BP Blaster is a great rest penetrate.. a 12 or 16 oz can.. Try to spray from the back side of the drum with the straw attachment..to get the studs from the back side, If you must ok from the front side..... BUT BUT.. if you get any penetrant of any brand on the threaded studs, make sure you use dish detergent to clean it off completely . Brake cleaner is good too. I once left some on my 76 Malibu, and the lug nuts started to unwind, I caught it in time.. Consider replacing all of the springs and other attaching hardware.. remember they are most likely 1964.. Also get one of those old school drum brake spring removal tool, and the one tool to compress the springs that hold the brake shoes onto the face of the backing plate.
Yes you will spend a little money for a tool you will use once every so often.

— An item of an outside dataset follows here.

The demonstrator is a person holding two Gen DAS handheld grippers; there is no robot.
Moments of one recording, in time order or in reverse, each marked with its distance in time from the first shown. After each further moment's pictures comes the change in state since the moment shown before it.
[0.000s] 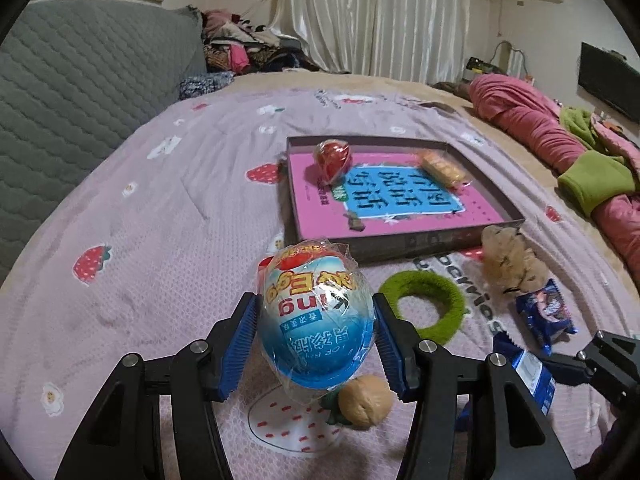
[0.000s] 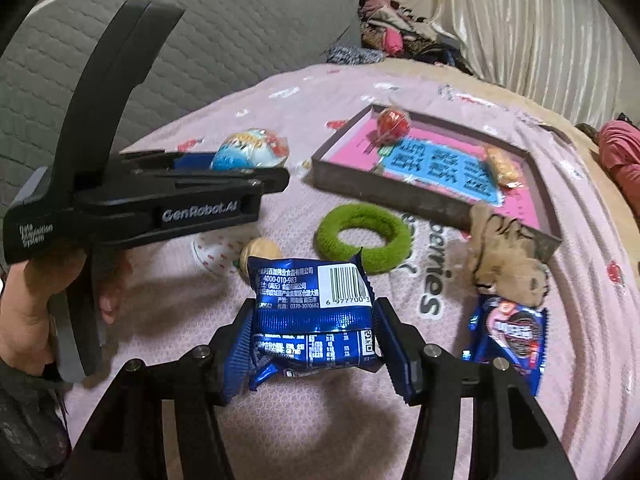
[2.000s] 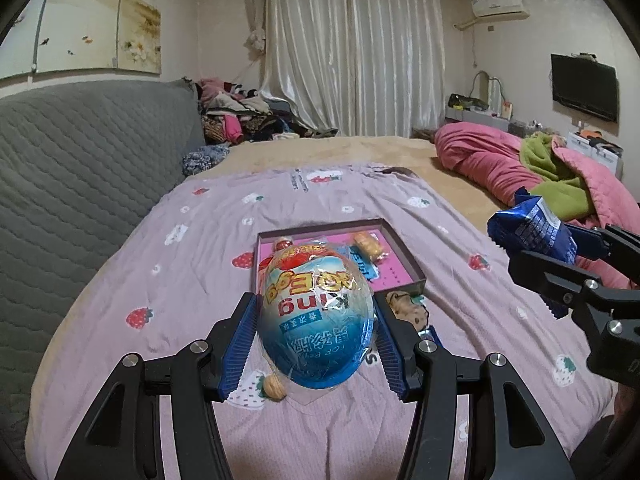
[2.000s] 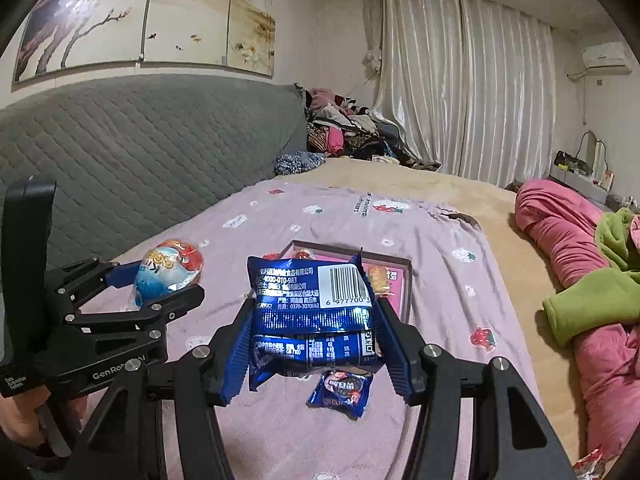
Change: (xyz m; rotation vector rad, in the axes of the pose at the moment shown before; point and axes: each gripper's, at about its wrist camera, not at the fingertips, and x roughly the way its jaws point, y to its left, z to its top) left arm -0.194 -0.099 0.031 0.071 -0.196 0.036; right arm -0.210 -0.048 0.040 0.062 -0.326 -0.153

But it's a safer proposition all the way around, and much easier and more control over those parts that are under a lot of pressure..

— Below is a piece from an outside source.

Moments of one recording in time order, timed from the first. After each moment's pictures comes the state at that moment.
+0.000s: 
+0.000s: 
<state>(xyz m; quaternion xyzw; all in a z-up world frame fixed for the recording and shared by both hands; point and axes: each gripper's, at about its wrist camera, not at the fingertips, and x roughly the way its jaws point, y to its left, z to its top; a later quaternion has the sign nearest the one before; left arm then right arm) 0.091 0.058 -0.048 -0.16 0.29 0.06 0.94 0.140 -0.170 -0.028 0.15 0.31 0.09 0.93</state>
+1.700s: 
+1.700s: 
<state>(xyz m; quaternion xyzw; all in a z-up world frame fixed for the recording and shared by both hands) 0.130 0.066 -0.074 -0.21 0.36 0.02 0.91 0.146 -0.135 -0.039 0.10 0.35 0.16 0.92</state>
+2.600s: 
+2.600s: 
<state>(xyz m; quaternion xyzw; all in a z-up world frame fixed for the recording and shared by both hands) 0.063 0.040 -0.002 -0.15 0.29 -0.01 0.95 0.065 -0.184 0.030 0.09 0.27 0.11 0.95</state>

Don't forget to wear safety glasses.. Watch youtube for a complete tutorial re how to remove Buick drum and brake shoes etc.. Use a mask and also safety shatter proof goggles.. To protect your lungs from toxic dust and EYES from flying springs.. Plan to spend a few hours on a day off.. don't rush... To adjust the rear brakes, once the wheels are back on... back up the vehicle and press the brake pedal to stop the car, do this several times the star wheel adjuster, will adjust the bottom end of the shoe brakes outward to match the curve of the inside of the drum, so you get the intire surface area being applied evenly to the inside of the drum to apply stopping force...again...check you tube videos for the complete tutorial. there's more to be aware of.. ... the below are some of what you will find.. .. EK

here are a few..

 
Alrighty so I've had a chance to dig into the back end of the Buick and the brakes apart from looking a bit rusty, a bit worn. They're in one piece. One side was a little stuck on, but it did come off. I adjusted that one side out a little bit, replaced the rear shocks then put it back together. Annnnnd guess what? Still does it. It really struggles from a stop to about 50 kph. What I'm hoping is the front brakes are dragging and if I can adjust them properly I'll be fine. What I'm worried about is that the rear axle had a lot of rotational slop. Almost like a missing tooth. So that's where I am now. Hopefully I didn't break anything major and it's just an adjustment. Only thing I need now is a good jacking point to lift the whole front end up and some lug nut torque specs.